ABOUT THIS EXERCISE:
All lines holding the word "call" should be located in the records and copied.

DATA FOR THE TASK:

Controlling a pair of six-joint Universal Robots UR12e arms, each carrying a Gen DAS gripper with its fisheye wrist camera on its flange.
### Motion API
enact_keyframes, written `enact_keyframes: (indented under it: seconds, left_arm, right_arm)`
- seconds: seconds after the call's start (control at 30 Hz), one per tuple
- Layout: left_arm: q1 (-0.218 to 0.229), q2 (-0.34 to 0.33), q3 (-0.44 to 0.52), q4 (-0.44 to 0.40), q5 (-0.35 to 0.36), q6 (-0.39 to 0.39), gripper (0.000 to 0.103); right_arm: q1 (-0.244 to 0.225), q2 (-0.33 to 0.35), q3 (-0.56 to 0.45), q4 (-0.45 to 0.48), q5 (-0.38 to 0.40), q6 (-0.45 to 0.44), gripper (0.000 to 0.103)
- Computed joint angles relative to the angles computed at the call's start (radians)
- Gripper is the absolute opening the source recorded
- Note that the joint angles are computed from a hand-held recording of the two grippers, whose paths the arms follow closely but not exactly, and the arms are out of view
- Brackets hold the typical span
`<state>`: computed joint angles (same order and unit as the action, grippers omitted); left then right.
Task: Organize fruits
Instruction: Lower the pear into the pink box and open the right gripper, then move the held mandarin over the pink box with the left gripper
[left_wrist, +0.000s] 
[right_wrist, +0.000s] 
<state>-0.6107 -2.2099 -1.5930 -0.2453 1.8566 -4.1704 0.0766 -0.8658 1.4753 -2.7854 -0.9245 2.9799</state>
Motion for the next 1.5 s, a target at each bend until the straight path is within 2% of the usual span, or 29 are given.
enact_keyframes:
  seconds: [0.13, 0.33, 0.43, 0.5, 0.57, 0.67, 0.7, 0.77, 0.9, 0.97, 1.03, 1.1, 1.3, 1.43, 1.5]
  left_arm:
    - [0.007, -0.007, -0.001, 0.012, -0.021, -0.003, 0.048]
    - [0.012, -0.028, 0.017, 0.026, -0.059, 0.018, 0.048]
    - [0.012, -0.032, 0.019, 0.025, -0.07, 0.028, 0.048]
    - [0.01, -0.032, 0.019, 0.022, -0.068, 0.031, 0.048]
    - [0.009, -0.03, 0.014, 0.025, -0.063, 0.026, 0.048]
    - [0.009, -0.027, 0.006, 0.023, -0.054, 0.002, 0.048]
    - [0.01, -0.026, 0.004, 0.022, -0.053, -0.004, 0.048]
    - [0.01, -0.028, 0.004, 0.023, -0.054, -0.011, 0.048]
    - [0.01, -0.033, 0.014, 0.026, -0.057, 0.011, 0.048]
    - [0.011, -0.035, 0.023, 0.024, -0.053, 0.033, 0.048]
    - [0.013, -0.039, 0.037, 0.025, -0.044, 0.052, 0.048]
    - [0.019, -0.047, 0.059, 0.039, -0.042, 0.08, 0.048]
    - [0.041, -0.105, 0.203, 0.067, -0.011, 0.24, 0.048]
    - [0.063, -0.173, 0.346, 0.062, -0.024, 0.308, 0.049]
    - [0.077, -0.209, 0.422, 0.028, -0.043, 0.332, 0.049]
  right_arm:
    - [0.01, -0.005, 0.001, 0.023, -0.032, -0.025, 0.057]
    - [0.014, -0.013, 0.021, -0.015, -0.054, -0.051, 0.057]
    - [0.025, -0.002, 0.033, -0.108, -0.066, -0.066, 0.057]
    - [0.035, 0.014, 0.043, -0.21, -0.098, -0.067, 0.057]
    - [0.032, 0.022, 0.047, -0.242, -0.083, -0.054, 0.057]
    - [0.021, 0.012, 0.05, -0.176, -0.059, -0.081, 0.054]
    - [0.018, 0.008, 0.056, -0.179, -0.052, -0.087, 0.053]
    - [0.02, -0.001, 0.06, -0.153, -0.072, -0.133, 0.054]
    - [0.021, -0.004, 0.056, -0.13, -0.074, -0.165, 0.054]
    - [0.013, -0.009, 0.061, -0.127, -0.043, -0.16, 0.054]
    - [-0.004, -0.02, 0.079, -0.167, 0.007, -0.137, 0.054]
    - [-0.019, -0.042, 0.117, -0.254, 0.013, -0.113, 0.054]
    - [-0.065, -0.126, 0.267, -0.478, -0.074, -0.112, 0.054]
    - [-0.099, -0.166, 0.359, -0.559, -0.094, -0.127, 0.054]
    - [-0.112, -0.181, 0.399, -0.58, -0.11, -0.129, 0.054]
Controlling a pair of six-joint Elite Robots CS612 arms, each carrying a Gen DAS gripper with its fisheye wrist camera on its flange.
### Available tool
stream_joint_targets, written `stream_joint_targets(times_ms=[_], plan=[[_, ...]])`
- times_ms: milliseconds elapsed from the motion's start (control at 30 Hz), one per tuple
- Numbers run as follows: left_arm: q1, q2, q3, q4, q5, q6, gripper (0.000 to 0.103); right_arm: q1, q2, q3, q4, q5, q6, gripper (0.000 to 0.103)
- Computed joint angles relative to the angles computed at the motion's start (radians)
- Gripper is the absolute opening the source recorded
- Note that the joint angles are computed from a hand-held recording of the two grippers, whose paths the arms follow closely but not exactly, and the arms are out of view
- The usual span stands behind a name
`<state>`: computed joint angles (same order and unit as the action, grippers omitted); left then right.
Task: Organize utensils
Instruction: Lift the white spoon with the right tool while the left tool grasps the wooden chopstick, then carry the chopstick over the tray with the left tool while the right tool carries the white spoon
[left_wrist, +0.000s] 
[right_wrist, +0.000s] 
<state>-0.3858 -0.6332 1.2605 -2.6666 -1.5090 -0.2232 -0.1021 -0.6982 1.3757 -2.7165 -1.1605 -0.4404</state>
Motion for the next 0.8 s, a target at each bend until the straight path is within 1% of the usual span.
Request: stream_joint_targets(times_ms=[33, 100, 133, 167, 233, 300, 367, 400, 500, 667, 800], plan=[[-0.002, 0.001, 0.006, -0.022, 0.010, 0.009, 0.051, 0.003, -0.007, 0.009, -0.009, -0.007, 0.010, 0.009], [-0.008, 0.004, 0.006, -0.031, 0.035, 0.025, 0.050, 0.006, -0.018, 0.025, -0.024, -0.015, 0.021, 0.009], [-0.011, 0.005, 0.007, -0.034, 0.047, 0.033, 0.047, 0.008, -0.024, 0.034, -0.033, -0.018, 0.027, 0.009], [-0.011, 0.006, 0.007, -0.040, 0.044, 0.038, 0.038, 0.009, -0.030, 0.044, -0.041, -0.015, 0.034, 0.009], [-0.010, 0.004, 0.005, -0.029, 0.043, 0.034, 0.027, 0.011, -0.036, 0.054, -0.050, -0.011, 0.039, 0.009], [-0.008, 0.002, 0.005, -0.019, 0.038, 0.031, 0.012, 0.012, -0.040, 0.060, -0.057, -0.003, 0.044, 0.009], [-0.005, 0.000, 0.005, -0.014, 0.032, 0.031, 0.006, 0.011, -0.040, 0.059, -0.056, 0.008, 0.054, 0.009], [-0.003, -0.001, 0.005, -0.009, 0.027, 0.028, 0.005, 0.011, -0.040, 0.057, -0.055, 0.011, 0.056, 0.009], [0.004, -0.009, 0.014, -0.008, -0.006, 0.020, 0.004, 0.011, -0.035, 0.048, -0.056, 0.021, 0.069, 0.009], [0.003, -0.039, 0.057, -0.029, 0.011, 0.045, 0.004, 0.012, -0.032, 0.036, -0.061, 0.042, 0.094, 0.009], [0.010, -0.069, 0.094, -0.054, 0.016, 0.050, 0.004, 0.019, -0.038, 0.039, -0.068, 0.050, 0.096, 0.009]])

REPLY:
- seconds: seconds after the call's start (control at 30 Hz), one per tuple
- Computed joint angles relative to the angles computed at the call's start (radians)

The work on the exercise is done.